When deleting a dataset:
The dataset and all downstream nodes will be deleted. If additional branches are joined into the branch downstream of the deleted dataset, those branches will be retained up to but not including the transform located in the deleted branch.
Since you can't undo a deletion, you'll receive a warning message before proceeding.
As you make changes in a project you will change the status of different nodes connected to it. These changes in status are shown in the left panel of the project to help you keep track of any changes.
As you work in a project, nodes colors and symbols will change on the tree view to help you keep track of your work progress. More detailed information about each of these states can be found on each node page.
These are the most important project-wide concepts to be aware of. Projects are designed to be iterative and allow you to see outputs and go back to make changes and rerun for new results.
In order to keep track of any edits, transforms that unrun edits will be shown differently on the map than other transforms, with grey diagonal marks.
Any time data is changed, nodes that referenced that data will become stale (yellow background) until they are rerun on the new inputs.
You can select the Map button on the left side of the project toolbar to begin a run of all stale nodes in the project. This will execute all transform and notebook nodes in a logical sequence to update the project completely.
To shift a node, select the node and click the arrow that appears next to most nodes when selected. Shifting nodes is purely an organizational tool and it has no effect on the data produced in the project.
Along with clicking a node to select it, all nodes have a Source and Output navigation button on the right side of the project toolbar. You can click this button to jump directly to the immediate upstream or downstream node.
You can duplicate any project that you have view access to by selecting Fork in the right side of the black menu bar with the project overview selected. This duplicate copy will have a link back to the original project on the overview page.
It can be helpful to work from an exact duplicate of a project if you're a viewing a colleague's project and would like to test a similar data manipulation, or if you'll rely on similar data manipulations in a new research effort.
Projects are continuously saved as you work, and any analyses will continue to run in the background if you close your browser window. You can always navigate back to this project later from the "Projects" tab of your workspace.
A complete version history is available for all transforms and notebooks in your project, allowing you to access historic code and revert your work back to a previous point in time.
To view and update additional information about your project, click its name in the middle of the black menu bar or click on the white space in the background of the project tree. This will bring up the project overview where you can edit this project.

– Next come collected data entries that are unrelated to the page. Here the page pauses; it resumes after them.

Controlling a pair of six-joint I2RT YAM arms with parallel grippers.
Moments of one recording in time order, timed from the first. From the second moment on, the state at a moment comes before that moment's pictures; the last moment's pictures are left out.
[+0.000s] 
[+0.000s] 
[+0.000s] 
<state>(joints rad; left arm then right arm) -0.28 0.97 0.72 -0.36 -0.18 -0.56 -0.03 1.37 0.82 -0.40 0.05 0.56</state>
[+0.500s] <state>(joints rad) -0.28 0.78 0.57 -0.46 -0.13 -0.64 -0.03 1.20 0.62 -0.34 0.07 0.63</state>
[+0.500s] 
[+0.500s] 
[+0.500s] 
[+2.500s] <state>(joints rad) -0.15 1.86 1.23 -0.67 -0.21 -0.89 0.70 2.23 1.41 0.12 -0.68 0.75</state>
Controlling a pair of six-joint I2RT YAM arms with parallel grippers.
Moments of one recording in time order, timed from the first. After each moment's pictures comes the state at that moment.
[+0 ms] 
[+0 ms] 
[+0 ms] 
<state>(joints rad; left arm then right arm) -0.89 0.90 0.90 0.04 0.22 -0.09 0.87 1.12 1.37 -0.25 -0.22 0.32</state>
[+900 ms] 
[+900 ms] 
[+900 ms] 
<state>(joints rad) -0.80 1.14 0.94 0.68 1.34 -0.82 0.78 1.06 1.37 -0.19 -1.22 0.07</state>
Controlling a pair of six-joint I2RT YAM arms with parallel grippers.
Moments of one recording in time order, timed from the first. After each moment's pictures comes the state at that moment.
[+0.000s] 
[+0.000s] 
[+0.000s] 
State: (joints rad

Rename: Rename your project by clicking the header at the top of the project information view.
Study: You can add your project to a study in order to facilitate collaboration with others. For certain restricted datasets, your project will need to be part of an approved study in order to run queries.
Sharing: You can give other users access to view or edit your project, or transfer ownership to another user in the Sharing section. You can also set this project's visibility and discoverability. Anyone viewing your project will need to have gained data access to any restricted datasets to view the relevant node contents.
Project description: You can add description of your project to document the details of your research aim or data manipulation strategy.
Metrics: You can see the data of last project activity, where your project was forked from, and how many others have forked your project in the description section.